[Records from a data collection]
[Start of Attachment]
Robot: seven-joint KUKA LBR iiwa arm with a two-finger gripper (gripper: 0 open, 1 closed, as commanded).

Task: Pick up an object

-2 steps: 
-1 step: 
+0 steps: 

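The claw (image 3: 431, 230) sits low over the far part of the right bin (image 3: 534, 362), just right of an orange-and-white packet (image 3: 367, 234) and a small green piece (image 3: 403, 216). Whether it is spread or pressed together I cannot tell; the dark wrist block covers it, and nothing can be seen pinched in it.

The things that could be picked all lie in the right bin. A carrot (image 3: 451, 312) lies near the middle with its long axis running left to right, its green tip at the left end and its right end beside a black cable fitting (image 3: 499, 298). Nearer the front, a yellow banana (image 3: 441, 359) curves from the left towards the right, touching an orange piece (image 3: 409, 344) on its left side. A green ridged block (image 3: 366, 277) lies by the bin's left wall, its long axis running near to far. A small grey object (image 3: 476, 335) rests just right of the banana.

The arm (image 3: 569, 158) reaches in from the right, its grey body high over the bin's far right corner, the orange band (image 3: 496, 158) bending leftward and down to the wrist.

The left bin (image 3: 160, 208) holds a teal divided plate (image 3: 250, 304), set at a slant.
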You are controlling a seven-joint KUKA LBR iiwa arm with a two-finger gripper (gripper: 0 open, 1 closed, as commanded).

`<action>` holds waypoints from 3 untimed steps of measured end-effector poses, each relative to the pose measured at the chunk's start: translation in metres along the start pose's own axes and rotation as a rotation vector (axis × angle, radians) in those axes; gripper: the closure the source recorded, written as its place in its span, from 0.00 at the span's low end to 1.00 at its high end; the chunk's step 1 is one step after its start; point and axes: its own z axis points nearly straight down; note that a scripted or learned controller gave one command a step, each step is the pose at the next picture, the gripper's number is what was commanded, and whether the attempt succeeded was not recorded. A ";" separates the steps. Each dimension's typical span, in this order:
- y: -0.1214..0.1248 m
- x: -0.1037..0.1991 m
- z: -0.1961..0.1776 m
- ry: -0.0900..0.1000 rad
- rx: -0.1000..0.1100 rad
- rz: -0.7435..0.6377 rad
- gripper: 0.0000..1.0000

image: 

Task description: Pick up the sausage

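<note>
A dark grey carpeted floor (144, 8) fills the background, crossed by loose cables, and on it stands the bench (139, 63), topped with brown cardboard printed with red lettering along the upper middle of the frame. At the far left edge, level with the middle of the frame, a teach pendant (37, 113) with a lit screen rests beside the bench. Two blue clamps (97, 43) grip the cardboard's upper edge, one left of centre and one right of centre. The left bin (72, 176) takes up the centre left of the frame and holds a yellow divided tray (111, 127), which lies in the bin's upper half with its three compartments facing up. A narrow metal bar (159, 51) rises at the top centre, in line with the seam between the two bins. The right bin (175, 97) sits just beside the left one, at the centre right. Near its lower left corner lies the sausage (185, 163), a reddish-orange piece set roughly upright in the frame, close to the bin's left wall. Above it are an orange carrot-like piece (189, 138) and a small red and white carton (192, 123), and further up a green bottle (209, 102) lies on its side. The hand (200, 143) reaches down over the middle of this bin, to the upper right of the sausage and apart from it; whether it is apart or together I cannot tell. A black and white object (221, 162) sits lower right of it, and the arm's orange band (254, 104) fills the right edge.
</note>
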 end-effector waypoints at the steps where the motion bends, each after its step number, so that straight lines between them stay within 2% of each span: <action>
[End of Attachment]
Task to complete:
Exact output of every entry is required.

Result:
Robot: seven-joint KUKA LBR iiwa arm with a two-finger gripper (gripper: 0 open, 1 closed, as commanded).

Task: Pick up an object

-2 steps: 
-1 step: 
+0 steps: 

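The claw (image 3: 431, 230) sits low over the far part of the right bin (image 3: 534, 362), just right of an orange-and-white packet (image 3: 367, 234) and a small green piece (image 3: 403, 216). Whether it is spread or pressed together I cannot tell; the dark wrist block covers it, and nothing can be seen pinched in it.

The things that could be picked all lie in the right bin. A carrot (image 3: 451, 312) lies near the middle with its long axis running left to right, its green tip at the left end and its right end beside a black cable fitting (image 3: 499, 298). Nearer the front, a yellow banana (image 3: 441, 359) curves from the left towards the right, touching an orange piece (image 3: 409, 344) on its left side. A green ridged block (image 3: 366, 277) lies by the bin's left wall, its long axis running near to far. A small grey object (image 3: 476, 335) rests just right of the banana.

The arm (image 3: 569, 158) reaches in from the right, its grey body high over the bin's far right corner, the orange band (image 3: 496, 158) bending leftward and down to the wrist.

The left bin (image 3: 160, 208) holds a teal divided plate (image 3: 250, 304), set at a slant.
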You are controlling a seven-joint KUKA LBR iiwa arm with a two-finger gripper (gripper: 0 open, 1 closed, as commanded).

`<action>` holds waypoints from 3 untimed steps of measured end-effector poses, each relative to the pose measured at the chunk's start: translation in metres along the start pose's own axes and rotation as a rotation vector (axis × angle, radians) in those axes; gripper: the closure the source recorded, written as its place in its span, from 0.00 at the span's low end to 1.00 at its high end; the chunk's step 1 is one step after its start; point and axes: its own z axis points nearly straight down; note that a scripted or learned controller gave one command a step, each step is the pose at the next picture, the gripper's number is what was commanded, and whether the attempt succeeded was not recorded. A ";" separates the steps. Each dimension's typical span, in this order:
- y: -0.1214..0.1248 m
- x: -0.1037..0.1991 m
- z: -0.1961..0.1776 m
- ry: -0.0900..0.1000 rad
- rx: -0.1000..0.1100 rad
- rz: -0.7435..0.6377 rad
- gripper: 0.0000..1.0000

image: 

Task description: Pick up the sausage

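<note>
A dark grey carpeted floor (144, 8) fills the background, crossed by loose cables, and on it stands the bench (139, 63), topped with brown cardboard printed with red lettering along the upper middle of the frame. At the far left edge, level with the middle of the frame, a teach pendant (37, 113) with a lit screen rests beside the bench. Two blue clamps (97, 43) grip the cardboard's upper edge, one left of centre and one right of centre. The left bin (72, 176) takes up the centre left of the frame and holds a yellow divided tray (111, 127), which lies in the bin's upper half with its three compartments facing up. A narrow metal bar (159, 51) rises at the top centre, in line with the seam between the two bins. The right bin (175, 97) sits just beside the left one, at the centre right. Near its lower left corner lies the sausage (185, 163), a reddish-orange piece set roughly upright in the frame, close to the bin's left wall. Above it are an orange carrot-like piece (189, 138) and a small red and white carton (192, 123), and further up a green bottle (209, 102) lies on its side. The hand (200, 143) reaches down over the middle of this bin, to the upper right of the sausage and apart from it; whether it is apart or together I cannot tell. A black and white object (221, 162) sits lower right of it, and the arm's orange band (254, 104) fills the right edge.
</note>
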 end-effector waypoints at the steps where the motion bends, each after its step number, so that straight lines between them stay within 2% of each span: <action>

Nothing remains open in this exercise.